What needs to be done ->
An exact copy of all records is expected, minus the images.

Top of Provided entries

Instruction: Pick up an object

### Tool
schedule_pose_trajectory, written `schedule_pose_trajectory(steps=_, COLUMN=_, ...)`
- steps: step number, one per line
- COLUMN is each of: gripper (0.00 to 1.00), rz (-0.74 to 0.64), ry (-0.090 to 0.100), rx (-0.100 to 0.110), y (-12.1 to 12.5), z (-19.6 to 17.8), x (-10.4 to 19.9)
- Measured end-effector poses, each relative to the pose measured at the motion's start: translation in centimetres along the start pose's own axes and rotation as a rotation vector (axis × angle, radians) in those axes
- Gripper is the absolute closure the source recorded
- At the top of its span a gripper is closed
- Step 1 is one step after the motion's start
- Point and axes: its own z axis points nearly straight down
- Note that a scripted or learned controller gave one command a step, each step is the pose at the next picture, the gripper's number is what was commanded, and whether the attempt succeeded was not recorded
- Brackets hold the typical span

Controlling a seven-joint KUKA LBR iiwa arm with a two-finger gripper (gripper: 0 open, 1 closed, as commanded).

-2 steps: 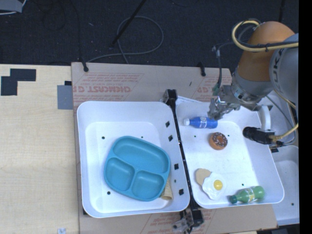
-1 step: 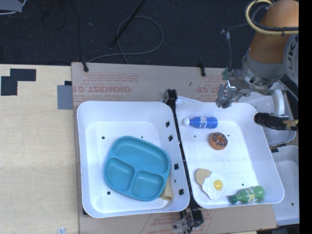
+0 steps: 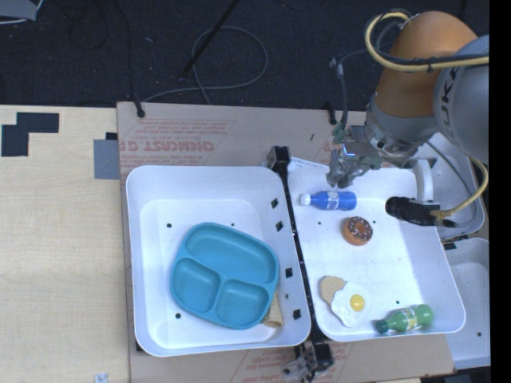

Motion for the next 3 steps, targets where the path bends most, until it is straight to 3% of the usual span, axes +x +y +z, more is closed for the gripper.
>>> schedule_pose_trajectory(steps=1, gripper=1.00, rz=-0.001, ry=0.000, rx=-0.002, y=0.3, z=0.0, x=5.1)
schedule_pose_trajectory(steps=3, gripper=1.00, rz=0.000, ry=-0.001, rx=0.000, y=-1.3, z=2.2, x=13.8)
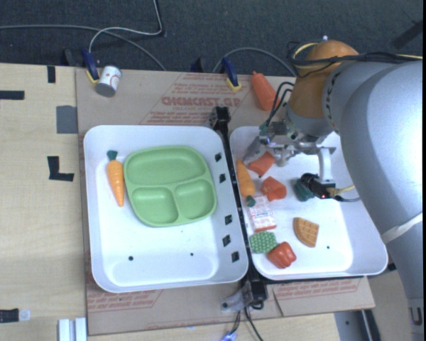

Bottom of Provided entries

Output for this task ->
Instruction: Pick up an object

### Tool
schedule_pose_trajectory, written `schedule_pose_trajectory(steps=_, COLUMN=_, ...)`
- steps: step number, one per line
- COLUMN is each of: gripper (0.00 to 1.00), rz (-0.74 to 0.64), ry (-0.090 to 0.100), rx (-0.100 to 0.110), y (-12.1 to 12.5), z (-19.6 to 17.8), x (-10.4 to 19.9)
- Measured end-effector poses, each relative to the pose measured at the motion's start: translation in centimetres along the start pose's own axes and rotation as a rotation vector (axis × angle, radians) in those axes
- Gripper is the absolute closure the source recorded
- At the top of its span a gripper is closed
- Step 1 is one step after the motion's start
- Point and axes: its own z axis points nearly straight down
- Note that a scripted or learned controller gave one command a step, each step is the pose at the next picture, the gripper's number is what was commanded, and whether the attempt succeeded was not recorded
- Brackets hold the typical span

Controlling a seven-joint KUKA LBR iiwa arm with a two-finger gripper (gripper: 0 open, 1 closed, as commanded).

-2 steps: 
-1 step: 
+0 steps: 

Motion for the next 3 steps, targets where the path bends most, until it is straight to 3% of the usual span, axes +x +y +z, more is closed for the gripper.
>>> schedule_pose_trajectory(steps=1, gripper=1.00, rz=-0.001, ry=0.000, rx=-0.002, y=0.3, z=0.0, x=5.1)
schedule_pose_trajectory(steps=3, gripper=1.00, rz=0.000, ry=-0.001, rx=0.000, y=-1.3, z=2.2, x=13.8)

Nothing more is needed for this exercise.